__Exercise instructions__: For each line in the records that contains "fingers", make a copy.

[[ Data in this exercise, beginning ]]

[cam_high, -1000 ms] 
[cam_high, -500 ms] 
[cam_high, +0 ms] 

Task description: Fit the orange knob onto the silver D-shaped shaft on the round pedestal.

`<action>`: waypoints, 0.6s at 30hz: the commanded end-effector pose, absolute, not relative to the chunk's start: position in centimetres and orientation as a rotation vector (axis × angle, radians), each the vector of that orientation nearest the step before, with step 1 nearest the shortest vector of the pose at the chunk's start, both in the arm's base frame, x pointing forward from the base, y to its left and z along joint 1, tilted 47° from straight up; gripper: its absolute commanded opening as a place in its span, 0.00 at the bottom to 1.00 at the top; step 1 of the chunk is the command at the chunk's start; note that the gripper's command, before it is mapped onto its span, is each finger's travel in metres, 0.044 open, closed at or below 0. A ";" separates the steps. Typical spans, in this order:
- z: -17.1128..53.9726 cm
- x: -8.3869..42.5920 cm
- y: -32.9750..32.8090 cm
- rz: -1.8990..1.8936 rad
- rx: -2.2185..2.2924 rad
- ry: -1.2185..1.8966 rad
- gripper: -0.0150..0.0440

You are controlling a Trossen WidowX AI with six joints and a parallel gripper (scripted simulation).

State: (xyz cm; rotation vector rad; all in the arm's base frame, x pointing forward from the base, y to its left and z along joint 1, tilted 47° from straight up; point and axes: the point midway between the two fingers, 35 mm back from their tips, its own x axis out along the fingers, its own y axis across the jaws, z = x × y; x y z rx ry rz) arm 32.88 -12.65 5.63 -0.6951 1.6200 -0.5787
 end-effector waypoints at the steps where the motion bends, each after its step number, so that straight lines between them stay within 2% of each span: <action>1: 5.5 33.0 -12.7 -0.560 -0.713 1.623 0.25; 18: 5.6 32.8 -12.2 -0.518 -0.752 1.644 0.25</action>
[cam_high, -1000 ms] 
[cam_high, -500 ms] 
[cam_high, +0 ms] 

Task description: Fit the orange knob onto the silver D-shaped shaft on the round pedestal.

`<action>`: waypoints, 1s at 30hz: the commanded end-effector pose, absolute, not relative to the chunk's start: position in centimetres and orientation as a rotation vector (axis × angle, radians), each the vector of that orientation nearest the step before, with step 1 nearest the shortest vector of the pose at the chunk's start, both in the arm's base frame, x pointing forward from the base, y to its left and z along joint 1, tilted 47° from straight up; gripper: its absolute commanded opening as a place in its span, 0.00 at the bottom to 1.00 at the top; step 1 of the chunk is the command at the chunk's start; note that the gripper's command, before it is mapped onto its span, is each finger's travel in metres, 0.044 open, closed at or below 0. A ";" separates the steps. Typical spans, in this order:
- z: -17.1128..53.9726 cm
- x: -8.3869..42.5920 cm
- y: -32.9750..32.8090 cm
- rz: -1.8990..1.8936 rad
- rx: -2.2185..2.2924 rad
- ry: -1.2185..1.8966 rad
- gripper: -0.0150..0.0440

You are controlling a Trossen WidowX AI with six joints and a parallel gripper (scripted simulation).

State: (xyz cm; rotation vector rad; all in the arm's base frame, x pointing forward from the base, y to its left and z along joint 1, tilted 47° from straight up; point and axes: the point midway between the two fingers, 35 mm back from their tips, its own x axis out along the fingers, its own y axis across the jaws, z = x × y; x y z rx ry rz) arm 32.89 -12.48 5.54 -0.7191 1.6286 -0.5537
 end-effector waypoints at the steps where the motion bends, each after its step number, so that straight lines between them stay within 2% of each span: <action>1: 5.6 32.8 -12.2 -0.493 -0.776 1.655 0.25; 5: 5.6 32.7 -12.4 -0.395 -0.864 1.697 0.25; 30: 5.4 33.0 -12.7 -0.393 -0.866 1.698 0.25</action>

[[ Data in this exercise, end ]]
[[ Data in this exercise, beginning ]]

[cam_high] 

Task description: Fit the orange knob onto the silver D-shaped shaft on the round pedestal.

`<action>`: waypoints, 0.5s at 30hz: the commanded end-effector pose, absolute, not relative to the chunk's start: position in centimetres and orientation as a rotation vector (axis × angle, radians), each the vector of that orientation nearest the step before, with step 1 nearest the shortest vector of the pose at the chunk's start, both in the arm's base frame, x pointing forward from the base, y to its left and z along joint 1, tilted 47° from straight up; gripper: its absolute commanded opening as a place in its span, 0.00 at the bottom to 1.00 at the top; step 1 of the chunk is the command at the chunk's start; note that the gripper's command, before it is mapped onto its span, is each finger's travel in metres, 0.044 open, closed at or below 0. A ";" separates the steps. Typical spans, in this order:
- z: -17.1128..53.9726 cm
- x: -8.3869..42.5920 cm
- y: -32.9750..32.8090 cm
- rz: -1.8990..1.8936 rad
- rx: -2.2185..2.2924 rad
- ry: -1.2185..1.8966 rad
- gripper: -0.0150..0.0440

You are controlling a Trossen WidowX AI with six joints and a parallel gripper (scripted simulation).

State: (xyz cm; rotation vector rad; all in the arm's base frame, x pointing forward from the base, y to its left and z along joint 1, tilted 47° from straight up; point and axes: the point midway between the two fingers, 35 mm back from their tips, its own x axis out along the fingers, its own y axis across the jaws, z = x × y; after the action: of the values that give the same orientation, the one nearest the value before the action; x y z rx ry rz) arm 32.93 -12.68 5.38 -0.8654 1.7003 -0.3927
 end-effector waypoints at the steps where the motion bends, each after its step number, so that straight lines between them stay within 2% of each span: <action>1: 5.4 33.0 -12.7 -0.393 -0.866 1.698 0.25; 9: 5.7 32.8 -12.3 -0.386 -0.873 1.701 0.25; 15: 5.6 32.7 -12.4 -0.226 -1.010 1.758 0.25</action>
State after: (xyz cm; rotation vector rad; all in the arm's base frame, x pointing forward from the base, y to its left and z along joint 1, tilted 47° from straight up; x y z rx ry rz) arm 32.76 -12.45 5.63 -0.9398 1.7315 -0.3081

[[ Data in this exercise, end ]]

__Expected output__:
State: (xyz cm; rotation vector rad; all in the arm's base frame, x pointing forward from the base, y to its left and z along joint 1, tilted 47° from straight up; point and axes: the point midway between the two fingers, 35 mm back from their tips, its own x axis out along the fingers, its own y axis across the jaws, z = x × y; x y z rx ry rz) arm 32.88 -12.65 5.63 -0.6951 1.6200 -0.5787
State: (xyz cm; rotation vector rad; all in the arm's base frame, x pointing forward from the base, y to its left and z along joint 1, tilted 47° from straight up; point and axes: the point midway between the two fingers, 35 mm back from their tips, its own x axis out along the fingers, its own y axis across the jaws, z = x × y; x y z rx ry rz) arm 32.89 -12.48 5.54 -0.7191 1.6286 -0.5537
State: (xyz cm; rotation vector rad; all in the arm's base frame, x pointing forward from the base, y to its left and z along joint 1, tilted 47° from straight up; point and axes: the point midway between the two fingers, 35 mm back from their tips, its own x axis out along the fingers, its own y axis across the jaws, z = x × y; after the action: of the values that give the same orientation, the one nearest the value before the action; x y z rx ry rz) arm 32.93 -12.68 5.38 -0.8654 1.7003 -0.3927

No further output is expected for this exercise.